|Emergency Contraceptive Pills (WHO - OMS, 1998, 44 p.)|
Note: Message points may require local adaptation and testing. Spokespersons should always limit their main message points to three and should practice bridging out of difficult questions back to these message points. It is also helpful to flag two or three key pieces of data to highlight during interviews with media, such as estimates of the number of unplanned pregnancies and abortions that could be prevented if ECPs were more widely used.
Emergency contraception is a uniquely important and under-utilized method of family planning:
· emergency contraception is the only method that can be used after intercourse to prevent pregnancy;
· emergency contraception could prevent a majority of the unintended pregnancies that now occur if more women knew they had an option and had access to supplies;
· by reducing the number of unwanted pregnancies, emergency contraception can reduce the demand for abortion; and
· most women lack enough information to ask health care providers for the method, and many providers are themselves uninformed.

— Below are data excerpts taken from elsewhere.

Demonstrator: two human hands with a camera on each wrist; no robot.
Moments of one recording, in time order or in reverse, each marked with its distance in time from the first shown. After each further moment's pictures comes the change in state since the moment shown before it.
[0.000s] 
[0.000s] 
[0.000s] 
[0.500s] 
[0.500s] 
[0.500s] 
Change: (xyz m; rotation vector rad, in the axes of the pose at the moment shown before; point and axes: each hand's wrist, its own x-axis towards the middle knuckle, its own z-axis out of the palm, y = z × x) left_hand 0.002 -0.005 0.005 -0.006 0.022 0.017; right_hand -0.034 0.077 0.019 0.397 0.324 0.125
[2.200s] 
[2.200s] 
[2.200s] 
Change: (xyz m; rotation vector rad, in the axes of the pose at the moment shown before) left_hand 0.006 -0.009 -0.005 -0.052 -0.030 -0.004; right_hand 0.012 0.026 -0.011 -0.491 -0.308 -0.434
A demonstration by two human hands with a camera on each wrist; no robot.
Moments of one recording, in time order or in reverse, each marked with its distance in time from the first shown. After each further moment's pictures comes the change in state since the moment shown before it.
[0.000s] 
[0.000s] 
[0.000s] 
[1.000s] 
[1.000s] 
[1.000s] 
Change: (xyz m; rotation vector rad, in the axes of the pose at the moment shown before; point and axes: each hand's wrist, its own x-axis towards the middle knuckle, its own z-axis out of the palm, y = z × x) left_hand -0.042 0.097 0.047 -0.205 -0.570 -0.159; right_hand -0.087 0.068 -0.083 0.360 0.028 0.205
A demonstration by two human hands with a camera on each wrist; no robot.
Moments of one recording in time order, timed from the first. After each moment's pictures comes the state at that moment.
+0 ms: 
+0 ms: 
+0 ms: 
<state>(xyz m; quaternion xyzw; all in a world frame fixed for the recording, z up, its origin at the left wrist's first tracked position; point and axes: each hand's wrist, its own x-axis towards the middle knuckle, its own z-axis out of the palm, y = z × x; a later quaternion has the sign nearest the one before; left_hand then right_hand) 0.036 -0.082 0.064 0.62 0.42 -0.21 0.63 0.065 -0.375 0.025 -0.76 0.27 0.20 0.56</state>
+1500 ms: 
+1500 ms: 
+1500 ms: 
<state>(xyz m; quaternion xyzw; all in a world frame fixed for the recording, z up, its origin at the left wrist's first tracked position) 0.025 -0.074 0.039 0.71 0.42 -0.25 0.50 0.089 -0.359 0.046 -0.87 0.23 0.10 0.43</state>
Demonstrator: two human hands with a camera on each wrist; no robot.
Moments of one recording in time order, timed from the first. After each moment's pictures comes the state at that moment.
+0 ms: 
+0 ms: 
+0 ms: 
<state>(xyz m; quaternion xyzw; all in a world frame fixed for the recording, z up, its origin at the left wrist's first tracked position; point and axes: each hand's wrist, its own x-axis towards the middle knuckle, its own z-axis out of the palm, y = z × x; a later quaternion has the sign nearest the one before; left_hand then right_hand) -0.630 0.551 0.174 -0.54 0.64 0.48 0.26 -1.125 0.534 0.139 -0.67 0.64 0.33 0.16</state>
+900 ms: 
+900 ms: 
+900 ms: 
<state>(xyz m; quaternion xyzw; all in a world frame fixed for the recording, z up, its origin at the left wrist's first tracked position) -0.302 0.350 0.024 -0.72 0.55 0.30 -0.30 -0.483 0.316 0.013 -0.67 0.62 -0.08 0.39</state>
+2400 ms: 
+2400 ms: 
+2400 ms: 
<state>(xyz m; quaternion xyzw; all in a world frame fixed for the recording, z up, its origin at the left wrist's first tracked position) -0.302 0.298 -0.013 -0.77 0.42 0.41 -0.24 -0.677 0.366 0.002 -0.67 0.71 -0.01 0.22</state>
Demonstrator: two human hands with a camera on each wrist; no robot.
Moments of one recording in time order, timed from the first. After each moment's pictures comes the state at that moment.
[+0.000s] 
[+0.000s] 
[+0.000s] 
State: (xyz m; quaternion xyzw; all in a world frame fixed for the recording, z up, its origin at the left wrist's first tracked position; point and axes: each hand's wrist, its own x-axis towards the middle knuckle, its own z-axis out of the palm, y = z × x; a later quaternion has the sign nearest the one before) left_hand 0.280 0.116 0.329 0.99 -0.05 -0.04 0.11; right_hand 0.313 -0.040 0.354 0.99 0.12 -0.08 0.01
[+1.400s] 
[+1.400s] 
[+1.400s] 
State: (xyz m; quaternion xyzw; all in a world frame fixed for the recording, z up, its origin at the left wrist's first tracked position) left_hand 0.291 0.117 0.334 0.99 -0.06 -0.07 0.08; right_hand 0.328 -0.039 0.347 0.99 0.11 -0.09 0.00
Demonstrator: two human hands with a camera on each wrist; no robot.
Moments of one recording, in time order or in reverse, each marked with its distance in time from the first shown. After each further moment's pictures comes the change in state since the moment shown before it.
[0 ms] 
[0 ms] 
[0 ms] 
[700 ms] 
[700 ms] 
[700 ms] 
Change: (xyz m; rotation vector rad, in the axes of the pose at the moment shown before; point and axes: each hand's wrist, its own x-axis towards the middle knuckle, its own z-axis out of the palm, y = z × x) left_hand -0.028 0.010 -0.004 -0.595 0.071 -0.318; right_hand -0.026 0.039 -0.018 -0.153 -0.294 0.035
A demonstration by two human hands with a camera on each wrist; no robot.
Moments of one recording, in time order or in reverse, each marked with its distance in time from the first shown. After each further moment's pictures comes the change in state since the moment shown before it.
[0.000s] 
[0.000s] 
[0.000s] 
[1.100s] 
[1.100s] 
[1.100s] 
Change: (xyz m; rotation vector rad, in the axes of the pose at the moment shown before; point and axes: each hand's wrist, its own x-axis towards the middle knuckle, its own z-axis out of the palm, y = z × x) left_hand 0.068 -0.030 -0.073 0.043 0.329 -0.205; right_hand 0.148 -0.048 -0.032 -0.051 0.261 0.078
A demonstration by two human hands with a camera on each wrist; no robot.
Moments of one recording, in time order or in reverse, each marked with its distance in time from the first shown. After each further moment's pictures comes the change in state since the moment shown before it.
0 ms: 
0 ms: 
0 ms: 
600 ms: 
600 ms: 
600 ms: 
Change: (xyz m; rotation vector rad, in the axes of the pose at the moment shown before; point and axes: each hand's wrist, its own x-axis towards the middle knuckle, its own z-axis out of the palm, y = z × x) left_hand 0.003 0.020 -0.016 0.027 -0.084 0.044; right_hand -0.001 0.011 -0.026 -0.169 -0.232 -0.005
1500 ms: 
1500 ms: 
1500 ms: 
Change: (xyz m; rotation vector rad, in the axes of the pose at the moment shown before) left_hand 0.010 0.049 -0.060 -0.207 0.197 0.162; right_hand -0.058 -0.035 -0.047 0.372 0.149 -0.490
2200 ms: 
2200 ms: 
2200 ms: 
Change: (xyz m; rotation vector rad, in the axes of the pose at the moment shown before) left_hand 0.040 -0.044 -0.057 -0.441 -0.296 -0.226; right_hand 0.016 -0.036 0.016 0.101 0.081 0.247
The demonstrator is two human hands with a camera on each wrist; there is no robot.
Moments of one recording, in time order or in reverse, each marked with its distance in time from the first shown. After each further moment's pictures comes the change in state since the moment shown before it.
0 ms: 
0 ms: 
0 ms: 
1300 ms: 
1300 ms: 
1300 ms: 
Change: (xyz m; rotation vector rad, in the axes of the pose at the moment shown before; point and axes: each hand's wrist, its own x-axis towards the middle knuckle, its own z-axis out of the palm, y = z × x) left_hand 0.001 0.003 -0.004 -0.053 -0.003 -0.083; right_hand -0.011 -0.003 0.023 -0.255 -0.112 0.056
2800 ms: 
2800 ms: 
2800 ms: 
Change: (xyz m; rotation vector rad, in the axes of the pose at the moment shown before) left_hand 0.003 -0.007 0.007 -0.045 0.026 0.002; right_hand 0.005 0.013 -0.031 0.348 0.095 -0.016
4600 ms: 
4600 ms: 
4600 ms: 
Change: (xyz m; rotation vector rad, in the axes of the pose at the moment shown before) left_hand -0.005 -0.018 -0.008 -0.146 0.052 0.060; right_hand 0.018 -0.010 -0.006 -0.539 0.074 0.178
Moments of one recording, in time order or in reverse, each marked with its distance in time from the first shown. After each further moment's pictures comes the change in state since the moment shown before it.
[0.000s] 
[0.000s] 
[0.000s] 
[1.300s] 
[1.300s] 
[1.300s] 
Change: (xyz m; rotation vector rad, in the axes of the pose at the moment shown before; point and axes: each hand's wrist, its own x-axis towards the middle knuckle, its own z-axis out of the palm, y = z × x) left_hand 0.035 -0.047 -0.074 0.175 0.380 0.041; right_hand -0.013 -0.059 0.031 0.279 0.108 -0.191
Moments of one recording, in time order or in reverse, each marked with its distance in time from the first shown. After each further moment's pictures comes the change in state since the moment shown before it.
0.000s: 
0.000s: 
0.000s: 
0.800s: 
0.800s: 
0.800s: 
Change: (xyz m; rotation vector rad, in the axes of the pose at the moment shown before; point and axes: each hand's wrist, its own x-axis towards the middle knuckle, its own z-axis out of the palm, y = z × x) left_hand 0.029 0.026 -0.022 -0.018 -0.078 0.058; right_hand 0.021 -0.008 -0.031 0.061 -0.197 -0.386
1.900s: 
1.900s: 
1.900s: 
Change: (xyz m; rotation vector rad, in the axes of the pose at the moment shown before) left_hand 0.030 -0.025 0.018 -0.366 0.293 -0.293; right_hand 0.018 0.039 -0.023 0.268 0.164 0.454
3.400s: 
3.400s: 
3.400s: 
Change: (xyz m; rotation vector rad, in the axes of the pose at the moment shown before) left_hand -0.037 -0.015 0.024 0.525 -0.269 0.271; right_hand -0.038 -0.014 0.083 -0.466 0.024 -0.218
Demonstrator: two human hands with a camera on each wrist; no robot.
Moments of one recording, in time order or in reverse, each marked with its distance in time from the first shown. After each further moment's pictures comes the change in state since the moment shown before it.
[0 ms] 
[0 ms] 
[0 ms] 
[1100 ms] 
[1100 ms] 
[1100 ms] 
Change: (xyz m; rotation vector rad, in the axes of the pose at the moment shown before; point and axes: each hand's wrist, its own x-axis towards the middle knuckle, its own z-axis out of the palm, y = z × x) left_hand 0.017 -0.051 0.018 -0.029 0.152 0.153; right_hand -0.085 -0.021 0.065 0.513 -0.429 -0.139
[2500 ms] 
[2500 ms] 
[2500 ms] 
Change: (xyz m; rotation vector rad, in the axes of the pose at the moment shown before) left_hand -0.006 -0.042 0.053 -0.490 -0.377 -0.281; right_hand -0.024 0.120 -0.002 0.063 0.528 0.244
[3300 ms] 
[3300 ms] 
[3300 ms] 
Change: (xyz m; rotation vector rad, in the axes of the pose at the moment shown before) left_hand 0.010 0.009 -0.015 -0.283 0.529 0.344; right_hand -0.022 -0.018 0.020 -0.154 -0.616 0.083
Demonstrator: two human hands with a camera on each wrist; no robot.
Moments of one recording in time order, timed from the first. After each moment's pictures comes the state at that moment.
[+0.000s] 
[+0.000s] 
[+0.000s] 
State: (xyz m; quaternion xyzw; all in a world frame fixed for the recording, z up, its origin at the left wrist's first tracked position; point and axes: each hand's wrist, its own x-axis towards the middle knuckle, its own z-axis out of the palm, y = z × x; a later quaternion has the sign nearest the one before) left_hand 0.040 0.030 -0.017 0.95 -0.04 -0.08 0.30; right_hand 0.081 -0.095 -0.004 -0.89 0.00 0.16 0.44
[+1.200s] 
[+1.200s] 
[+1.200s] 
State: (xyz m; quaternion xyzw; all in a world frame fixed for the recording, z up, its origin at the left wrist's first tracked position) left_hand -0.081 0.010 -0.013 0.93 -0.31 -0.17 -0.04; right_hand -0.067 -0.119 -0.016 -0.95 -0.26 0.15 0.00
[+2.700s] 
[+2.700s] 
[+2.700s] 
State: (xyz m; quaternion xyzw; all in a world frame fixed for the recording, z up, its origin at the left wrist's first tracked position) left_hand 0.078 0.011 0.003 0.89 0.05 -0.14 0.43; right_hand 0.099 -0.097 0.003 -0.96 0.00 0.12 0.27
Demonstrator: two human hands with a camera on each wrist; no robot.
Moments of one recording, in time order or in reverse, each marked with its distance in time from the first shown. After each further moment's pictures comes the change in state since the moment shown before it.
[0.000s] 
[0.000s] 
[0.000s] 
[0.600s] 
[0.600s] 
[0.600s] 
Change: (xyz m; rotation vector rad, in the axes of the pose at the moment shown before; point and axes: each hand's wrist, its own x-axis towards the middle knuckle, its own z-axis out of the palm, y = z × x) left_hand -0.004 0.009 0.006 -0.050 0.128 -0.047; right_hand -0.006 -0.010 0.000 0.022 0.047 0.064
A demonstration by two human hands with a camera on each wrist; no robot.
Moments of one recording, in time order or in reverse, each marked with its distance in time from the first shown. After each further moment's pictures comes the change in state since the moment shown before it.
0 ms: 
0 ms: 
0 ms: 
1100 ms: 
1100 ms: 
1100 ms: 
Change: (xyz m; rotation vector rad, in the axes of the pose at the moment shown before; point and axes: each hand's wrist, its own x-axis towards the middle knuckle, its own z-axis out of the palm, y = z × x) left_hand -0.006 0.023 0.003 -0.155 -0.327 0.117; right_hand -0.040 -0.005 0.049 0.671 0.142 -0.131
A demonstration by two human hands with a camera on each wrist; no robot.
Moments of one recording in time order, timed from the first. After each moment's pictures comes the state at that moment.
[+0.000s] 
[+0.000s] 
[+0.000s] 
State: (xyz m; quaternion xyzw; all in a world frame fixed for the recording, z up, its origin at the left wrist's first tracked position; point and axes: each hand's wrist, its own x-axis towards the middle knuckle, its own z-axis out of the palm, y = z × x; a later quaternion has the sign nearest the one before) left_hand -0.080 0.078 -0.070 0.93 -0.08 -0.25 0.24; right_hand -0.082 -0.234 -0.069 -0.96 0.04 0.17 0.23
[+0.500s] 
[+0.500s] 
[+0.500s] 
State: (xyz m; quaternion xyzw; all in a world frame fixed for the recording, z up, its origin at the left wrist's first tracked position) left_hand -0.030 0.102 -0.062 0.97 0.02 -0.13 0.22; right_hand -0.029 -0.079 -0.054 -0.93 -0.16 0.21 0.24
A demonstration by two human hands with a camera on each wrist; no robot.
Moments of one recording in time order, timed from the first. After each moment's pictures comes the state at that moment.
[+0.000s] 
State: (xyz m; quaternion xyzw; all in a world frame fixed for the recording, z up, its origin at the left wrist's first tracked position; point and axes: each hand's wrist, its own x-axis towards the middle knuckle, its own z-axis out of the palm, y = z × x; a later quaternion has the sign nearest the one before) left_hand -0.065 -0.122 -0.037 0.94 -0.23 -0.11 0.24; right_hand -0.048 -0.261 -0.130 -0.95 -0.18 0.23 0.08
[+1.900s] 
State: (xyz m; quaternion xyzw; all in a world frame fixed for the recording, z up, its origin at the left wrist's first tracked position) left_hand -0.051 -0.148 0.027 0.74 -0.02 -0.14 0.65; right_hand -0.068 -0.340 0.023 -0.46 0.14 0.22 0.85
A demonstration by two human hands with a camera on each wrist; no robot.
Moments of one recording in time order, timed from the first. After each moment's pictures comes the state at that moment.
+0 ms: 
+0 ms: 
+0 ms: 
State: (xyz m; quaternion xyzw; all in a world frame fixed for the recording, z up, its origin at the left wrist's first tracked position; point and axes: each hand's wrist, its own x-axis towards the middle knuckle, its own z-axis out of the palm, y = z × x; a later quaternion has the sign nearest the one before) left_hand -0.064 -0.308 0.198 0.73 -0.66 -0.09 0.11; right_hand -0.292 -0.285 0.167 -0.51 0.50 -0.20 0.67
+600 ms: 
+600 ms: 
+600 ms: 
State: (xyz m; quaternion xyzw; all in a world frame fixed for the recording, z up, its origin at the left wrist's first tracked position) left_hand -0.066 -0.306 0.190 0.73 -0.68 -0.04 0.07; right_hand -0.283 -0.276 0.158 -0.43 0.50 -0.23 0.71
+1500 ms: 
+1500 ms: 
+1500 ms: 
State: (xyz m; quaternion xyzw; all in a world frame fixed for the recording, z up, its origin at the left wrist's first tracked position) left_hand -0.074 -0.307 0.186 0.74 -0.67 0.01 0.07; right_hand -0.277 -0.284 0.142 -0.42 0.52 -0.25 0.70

There is overwhelming evidence that emergency contraception is safe and effective for virtually all women:
· emergency contraceptive pills are simply higher doses of commonly used oral contraceptives;
· twenty years of clinical practice demonstrate that one-time use of emergency contraceptive pills is safe even for women who should not take oral contraceptives on a regular basis; the World Health Organization, International Planned Parenthood Federation, and the U.S. Food and Drug Administration all have reviewed the scientific data on emergency contraceptive pills and found them safe and effective;
· special products for emergency contraception are approved for use in a growing number of countries, including Denmark, Finland, Germany, Hungary, Norway, South Africa, Sweden, Switzerland, and the United Kingdom;
· only about 2 percent of the women who take emergency contraceptive pills will get pregnant; the treatment prevents about three out of four of the pregnancies that would otherwise have occured;
· emergency contraception could quickly be made a part of reproductive health care with a little additional training for health care providers; and
· the major obstacle to wider use is lack of information on the part of women and lack of timely access to contraceptive supplies.